Find the word "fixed" in the data, then copy each line where it is found.

- - - - - - -

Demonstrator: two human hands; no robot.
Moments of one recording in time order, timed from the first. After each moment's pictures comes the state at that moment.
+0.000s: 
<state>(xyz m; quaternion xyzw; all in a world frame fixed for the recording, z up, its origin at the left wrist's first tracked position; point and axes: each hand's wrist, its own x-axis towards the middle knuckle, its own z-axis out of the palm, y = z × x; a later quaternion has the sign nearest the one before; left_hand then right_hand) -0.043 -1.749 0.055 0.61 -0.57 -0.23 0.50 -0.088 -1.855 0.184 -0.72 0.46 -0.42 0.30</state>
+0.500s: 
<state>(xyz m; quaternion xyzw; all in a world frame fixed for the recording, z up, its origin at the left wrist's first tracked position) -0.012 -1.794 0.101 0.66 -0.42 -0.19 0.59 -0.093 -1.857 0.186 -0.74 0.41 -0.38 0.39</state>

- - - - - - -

* ANSWER SECTION *
<state>(xyz m; quaternion xyzw; all in a world frame fixed for the recording, z up, its origin at the left wrist's first tracked position; point and axes: each hand's wrist, its own x-axis towards the middle knuckle, its own z-axis out of the palm, y = z × x; a later quaternion has the sign nearest the one before; left_hand then right_hand) -0.043 -1.749 0.055 0.61 -0.57 -0.23 0.50 -0.088 -1.855 0.184 -0.72 0.46 -0.42 0.30</state>
<state>(xyz m; quaternion xyzw; all in a world frame fixed for the recording, z up, its origin at the left wrist's first tracked position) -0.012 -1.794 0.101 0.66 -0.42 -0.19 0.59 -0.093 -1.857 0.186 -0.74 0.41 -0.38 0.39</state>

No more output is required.